#### EXERCISE PROMPT
Keep the pictures out and restate every record exactly.

Dataset items

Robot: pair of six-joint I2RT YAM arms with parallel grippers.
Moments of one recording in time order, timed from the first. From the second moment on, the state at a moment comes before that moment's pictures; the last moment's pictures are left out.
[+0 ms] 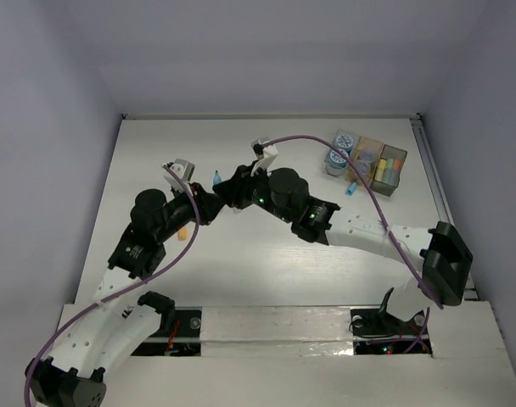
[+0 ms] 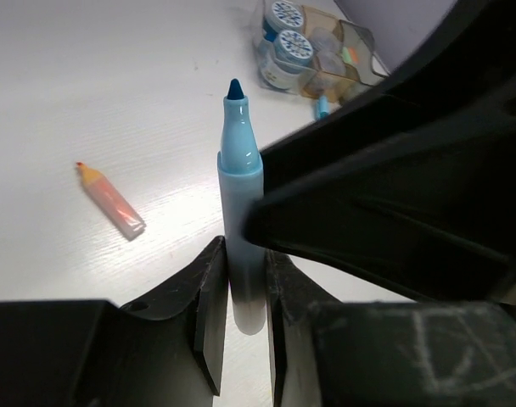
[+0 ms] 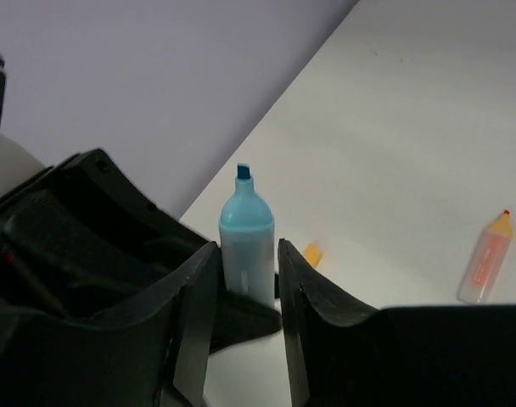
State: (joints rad) left arm -0.38 0.71 0.68 -0.16 0.30 -0.39; right arm 1.03 1.55 1.20 0.31 0.11 0.57
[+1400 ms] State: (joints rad) left arm -0.49 0.59 0.68 -0.21 0.24 -0.34; right arm 0.09 1.71 0.97 -0.16 0.15 0.55
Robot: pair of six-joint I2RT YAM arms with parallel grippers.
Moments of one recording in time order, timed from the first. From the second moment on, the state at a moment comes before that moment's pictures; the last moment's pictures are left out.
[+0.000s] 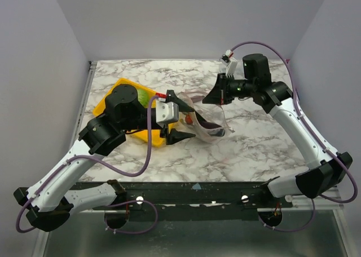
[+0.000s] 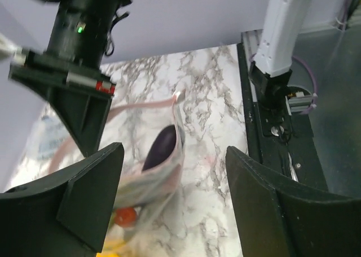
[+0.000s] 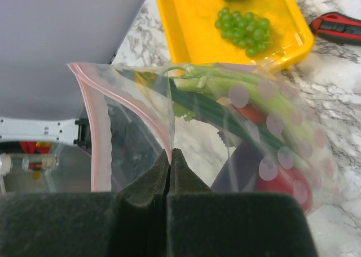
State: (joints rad) left arm -0.81 1.01 1.31 -0.43 0.66 0.27; right arm 0.45 1.40 1.50 -0.65 -0.62 0.37
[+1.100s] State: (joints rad) left arm -1.03 1.32 1.42 -0.65 0.37 0.66; right arm 0.45 1.40 1.57 -0.83 -0.93 0.12
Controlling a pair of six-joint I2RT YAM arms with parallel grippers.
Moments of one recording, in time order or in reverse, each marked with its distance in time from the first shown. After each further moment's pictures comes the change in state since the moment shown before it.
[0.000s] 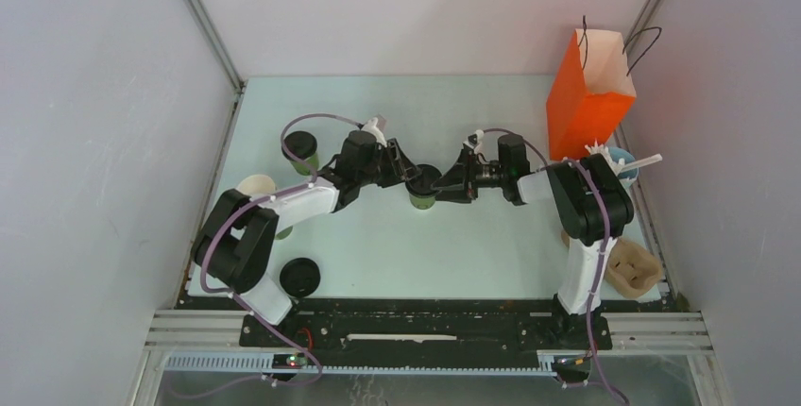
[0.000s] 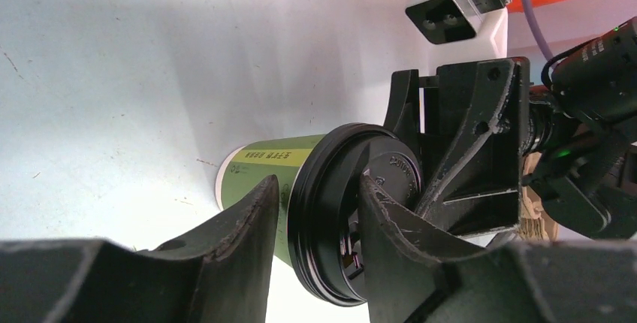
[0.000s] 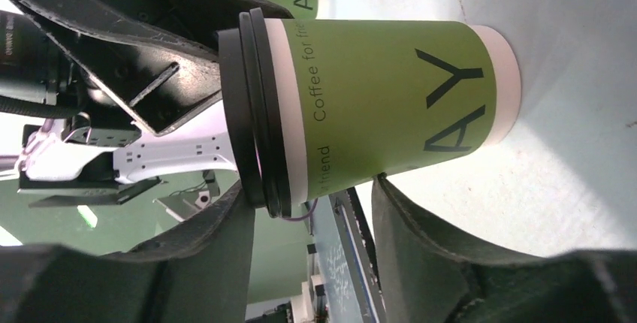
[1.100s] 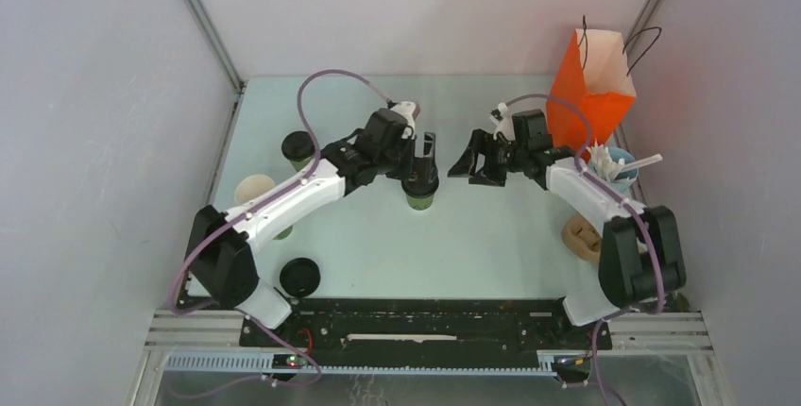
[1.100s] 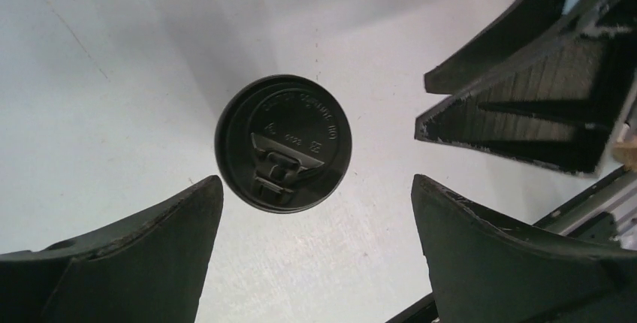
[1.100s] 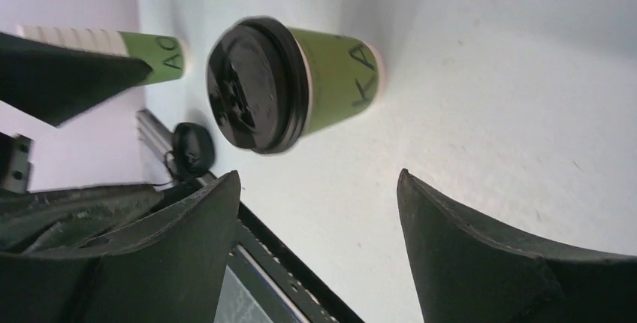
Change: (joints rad) left arm -0.164 -0.102 0.363 -0.623 -0.225 0.286; right arm -0.002 -0.388 0.188 -0.805 0.457 -0.438
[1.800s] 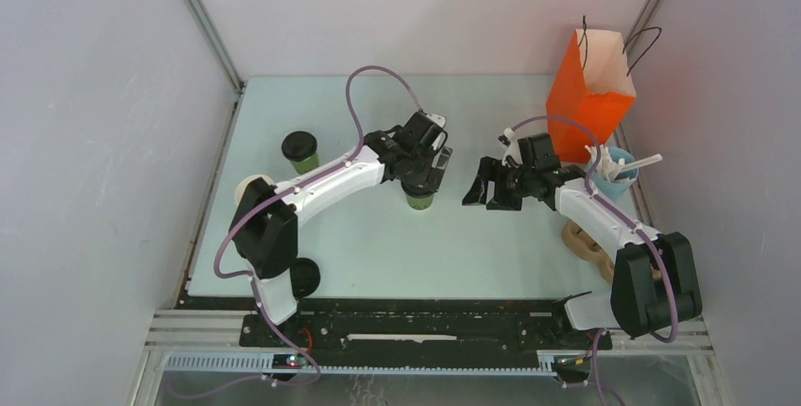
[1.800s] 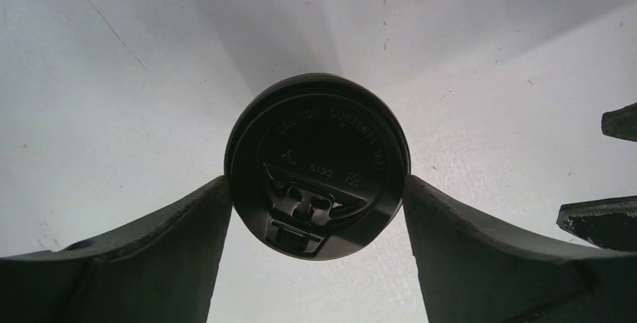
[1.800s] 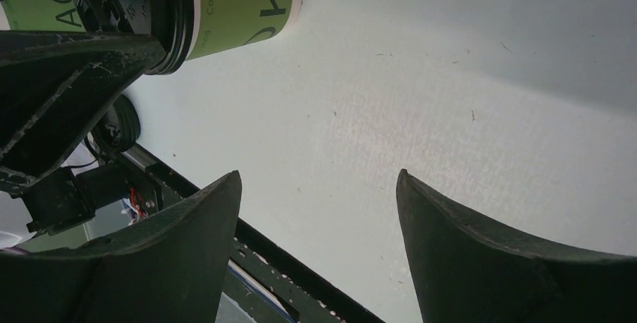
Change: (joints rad) left arm -0.093 0.285 0.252 -0.237 -0.164 0.161; right arm -0.004 -0.199 -0.175 -0.182 0.169 -0.143
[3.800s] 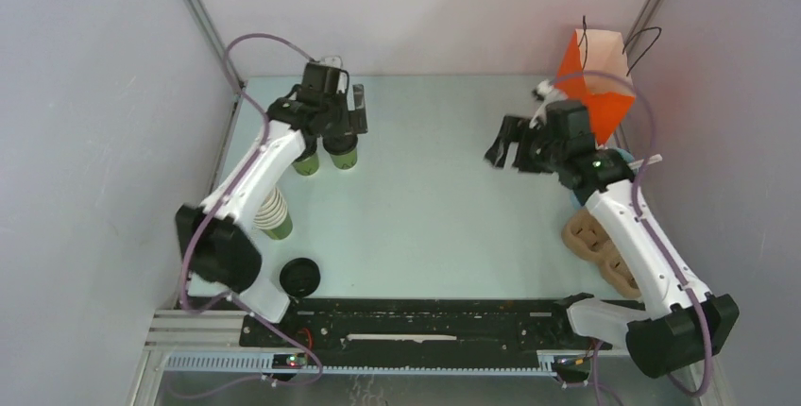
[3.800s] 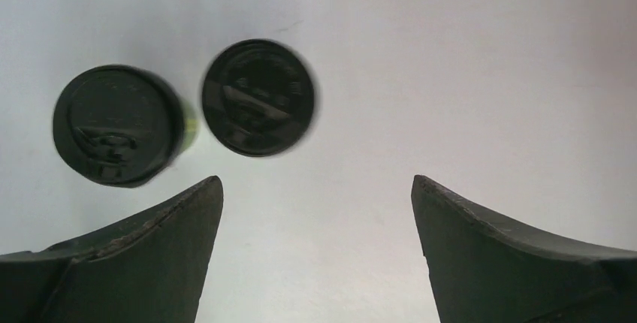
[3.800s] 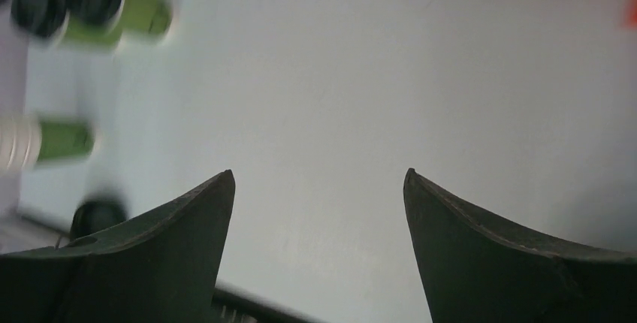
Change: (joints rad) left arm 0.448 -0.150 0.033 -0.051 -0.029 -0.010; right arm 0.058 -0.209 0.282 -0.257 0.321 -0.023
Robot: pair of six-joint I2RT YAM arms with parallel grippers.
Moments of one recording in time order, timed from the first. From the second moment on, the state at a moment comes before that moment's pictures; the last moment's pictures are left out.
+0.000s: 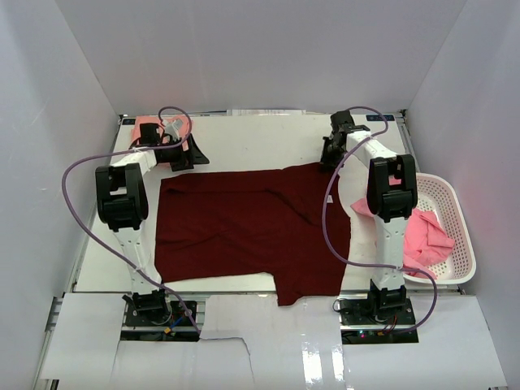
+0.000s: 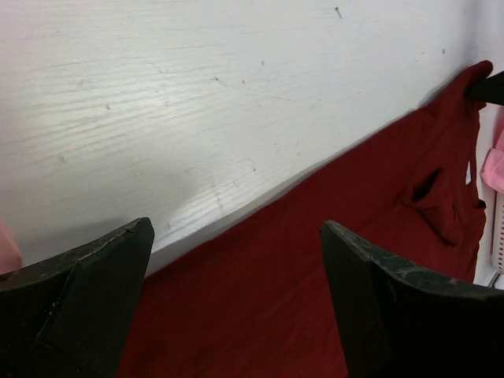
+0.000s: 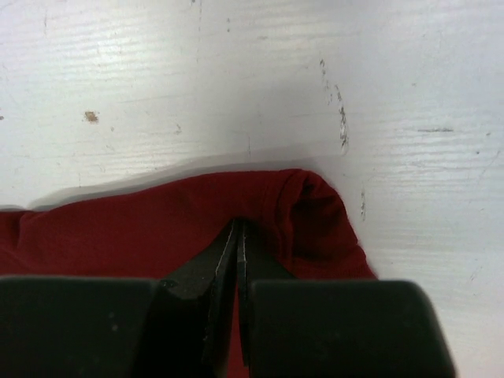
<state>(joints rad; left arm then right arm) 0.09 2.12 1.49 -0.25 0.74 -0.14 0.19 2.24 1.77 -0.65 -0.13 0.36</state>
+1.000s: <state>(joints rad) 0.09 1.91 1.34 -0.33 0.70 -0.18 0.18 2.27 1.81 -0.67 -0.15 0.35</state>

#### ANSWER
Robot: pair of six-joint I2RT YAM arms with parallel grippers.
Moments of one recording in time order, timed from the first. From the second moment on, the state at a moment comes before that moment's pictures; the last moment's pictures are left out.
[+0 ms] 
[+0 ms] 
[+0 ms] 
State: (joints rad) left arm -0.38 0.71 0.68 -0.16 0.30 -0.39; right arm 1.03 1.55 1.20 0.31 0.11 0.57
[+1400 ms] State: (joints rad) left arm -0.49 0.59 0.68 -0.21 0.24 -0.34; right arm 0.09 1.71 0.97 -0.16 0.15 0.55
Robot: pair of six-joint I2RT YAM arms with parallel grippers.
Moments of one recording in time order, timed from the first. From the second moment on, the state at a moment comes before that moment's pictures; the last moment's pictures are left out.
[+0.000s] 
[+0.000s] 
[+0.000s] 
State: (joints rad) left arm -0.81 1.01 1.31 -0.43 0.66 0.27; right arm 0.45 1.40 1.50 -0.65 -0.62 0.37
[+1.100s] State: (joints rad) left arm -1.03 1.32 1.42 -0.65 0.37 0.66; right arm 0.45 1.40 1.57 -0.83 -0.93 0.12
Controlling a pair of six-joint I2RT YAM arms with parallel grippers.
Moments of one recording, in time order or in reverse, each marked with its distance in time from the first shown. After each further moment's pictures comes the change in state since the moment shown before it.
[0.000s] 
[0.000s] 
[0.000s] 
[1.100s] 
[1.100s] 
[1.100s] 
Change: (joints rad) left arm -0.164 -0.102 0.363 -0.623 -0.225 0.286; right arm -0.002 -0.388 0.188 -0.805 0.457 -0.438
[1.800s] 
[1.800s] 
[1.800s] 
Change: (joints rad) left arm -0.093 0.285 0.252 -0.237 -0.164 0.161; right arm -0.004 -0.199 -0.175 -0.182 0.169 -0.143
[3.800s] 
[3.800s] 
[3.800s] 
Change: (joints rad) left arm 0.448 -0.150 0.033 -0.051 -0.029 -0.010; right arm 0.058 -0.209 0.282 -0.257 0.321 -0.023
Robot: pair of six-joint I2RT YAM arms with parallel grippers.
Moments of one recording in time order, timed from the first. From the second moment on, the state at a moment comes before that moment's pictures; the last moment's pictures are left out.
+0.000s: 
+0.000s: 
+0.000s: 
<state>(joints rad; left arm then right arm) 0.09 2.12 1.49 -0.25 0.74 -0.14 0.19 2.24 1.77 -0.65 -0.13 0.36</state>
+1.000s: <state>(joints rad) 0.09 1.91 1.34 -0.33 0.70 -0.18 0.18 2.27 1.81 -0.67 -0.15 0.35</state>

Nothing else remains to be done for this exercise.